Gary Halvarson who has assumed the video director’s reins favors very frequent close ups and angled stage shots. These points aside, the cameras do follow the action reasonably well. The picture was a little softer than expected while the colors seemed a little muted, probably due to the set lighting. Costumes are mostly Victorian and, in the Met’s tradition, beautifully realized. There were some visually campy touches: the famous Act II sextet staged as an uncomfortable bridal group photo session or the spectral girl at the fountain in Act I. What absolutely did not work was having Lucia’s ghost show up to assist Edgardo’s suicide in the final scene.
This is a very natural sounding DTS-HD Master Audio 5.1 surround track. The spacious acoustic of the Met’s huge house is given its due. The 2-channel option is good but not as atmospheric.
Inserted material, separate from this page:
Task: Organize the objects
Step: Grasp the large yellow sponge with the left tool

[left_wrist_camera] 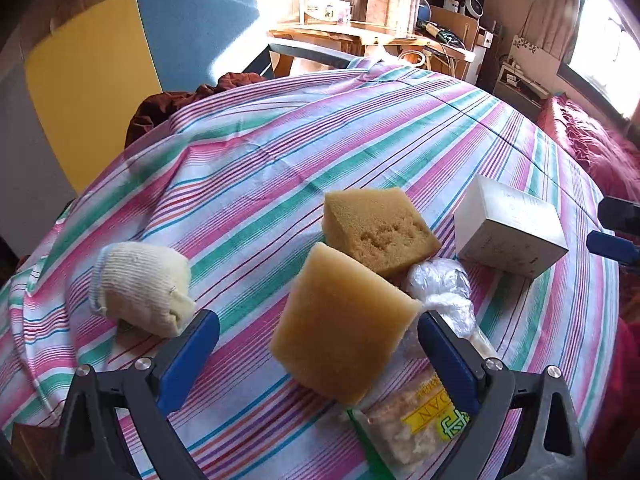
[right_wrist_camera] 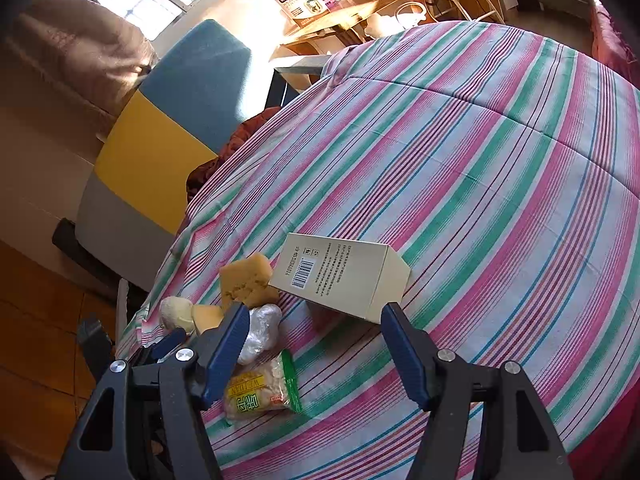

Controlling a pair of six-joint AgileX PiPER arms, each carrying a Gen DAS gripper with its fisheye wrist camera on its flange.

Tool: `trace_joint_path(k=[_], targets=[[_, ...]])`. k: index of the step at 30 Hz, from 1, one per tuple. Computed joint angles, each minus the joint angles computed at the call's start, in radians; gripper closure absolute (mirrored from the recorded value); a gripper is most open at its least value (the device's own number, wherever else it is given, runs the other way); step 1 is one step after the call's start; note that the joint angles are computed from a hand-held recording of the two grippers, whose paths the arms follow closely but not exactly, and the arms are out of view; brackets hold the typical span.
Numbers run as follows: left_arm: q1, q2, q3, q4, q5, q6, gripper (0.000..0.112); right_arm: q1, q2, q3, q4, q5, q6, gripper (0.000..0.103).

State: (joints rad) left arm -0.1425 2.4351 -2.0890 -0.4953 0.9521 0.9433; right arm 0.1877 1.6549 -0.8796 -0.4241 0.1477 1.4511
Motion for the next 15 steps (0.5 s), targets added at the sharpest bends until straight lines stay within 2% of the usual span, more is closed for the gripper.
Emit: trace_joint_path(k=[2, 3, 7, 10, 15], targets=[[0.009, 0.06, -0.1, -0.007, 0.102, -0.056, 0.053, -0.003, 0.007, -0.004, 0.035, 0.005, -0.039, 0.034], [0.018, 0.058, -0.098, -0.023, 0.109, -0.059, 0.053, -0.004, 0.009, -0.005, 0.045, 0.006, -0.052, 0.034], [0.05, -0.038, 0.06, -0.086, 0.055, -0.002, 0.055, 0.002, 0.01, -0.014, 0.019, 0.023, -0.042, 0.034], [0.082, -0.114, 0.168, -0.115, 0.036, 0.02, 0.055, 0.019, 0.017, -0.031, -0.056, 0.06, 0.024, 0.034], [0.148, -0.26, 0.366, -0.183, -0.011, 0.092, 0.054, 0.037, 0.037, -0.057, -0.091, 0.111, 0.042, 0.034]])
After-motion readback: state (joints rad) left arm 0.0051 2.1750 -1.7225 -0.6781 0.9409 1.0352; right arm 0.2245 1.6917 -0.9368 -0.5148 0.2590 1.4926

Hearing the unusual sound of the glass harmonica during Lucia’s mad scene yielded the creepy accompaniment that this aria needs.
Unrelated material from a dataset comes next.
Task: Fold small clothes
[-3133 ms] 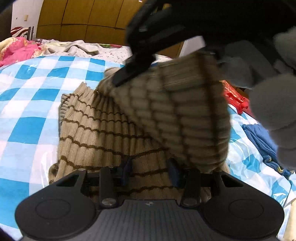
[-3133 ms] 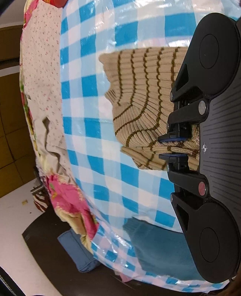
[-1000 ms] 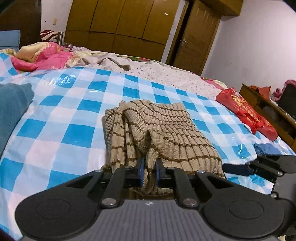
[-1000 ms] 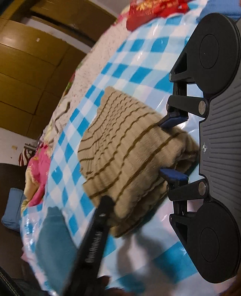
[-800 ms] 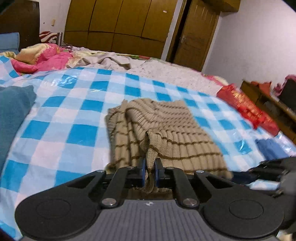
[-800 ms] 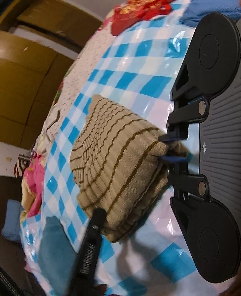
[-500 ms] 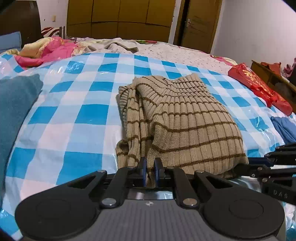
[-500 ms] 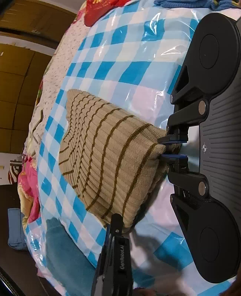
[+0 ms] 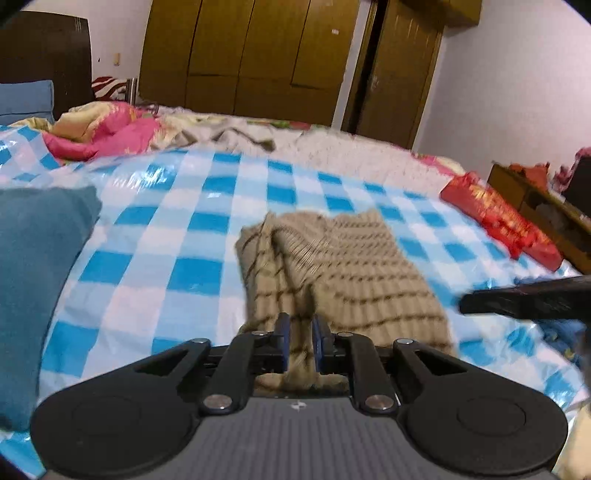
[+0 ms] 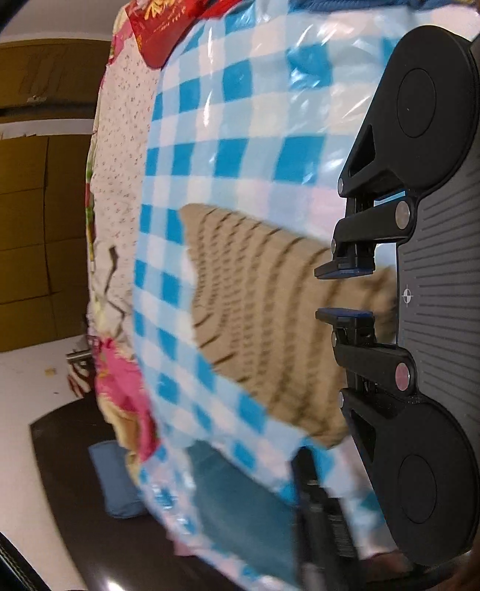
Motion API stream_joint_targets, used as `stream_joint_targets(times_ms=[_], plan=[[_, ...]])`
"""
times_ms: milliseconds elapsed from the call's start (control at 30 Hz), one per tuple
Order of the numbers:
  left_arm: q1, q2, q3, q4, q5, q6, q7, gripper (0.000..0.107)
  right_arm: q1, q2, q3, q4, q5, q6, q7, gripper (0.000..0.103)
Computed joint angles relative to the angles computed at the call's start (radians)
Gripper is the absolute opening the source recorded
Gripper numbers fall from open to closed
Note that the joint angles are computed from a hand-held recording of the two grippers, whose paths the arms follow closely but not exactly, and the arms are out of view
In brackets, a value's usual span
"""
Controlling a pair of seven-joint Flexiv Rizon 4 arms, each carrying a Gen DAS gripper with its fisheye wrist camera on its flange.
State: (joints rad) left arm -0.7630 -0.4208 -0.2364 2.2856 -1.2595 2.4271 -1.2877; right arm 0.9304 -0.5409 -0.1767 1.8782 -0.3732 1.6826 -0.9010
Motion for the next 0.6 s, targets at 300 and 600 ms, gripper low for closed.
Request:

There is a brief spoken introduction by soprano Natalie Dessay who debuted as Lucia when this production was new in 2007. Eighteen minutes of intermission interviews hosted by Ms Dessay follow with cast members Netrebko, Beczala, Kwiecien, Abdrazakov, maestro Armiliato, director Zimmerman, and technical director Paul Masck and master electrician Paul Donahue. A program booklet provides a background essay about this production, a synopsis with vocal tracks, and cast listing.
The Definitive Word
The Zimmerman production drew some criticism for its stage design and excessive dramatic “business” two years before this “Live in HD” Met performed was recorded. Having seen this production both live and on the big screen, I can attest that, while rather dark (quite suited to the opera’s mood) it really works quite well. The Netrebko voice and dramatic style are quite solid, although she tossed in a couple of extraneous and unfortunate high E’s at the end of her big Act III area. What makes this Lucia di Lammermoor, the only available Blu-ray version, really worth getting are the unusually strong contributions of the male leads who were making their role debuts at the Met and maestro Benini’s sympathetic musical leadership from the pit.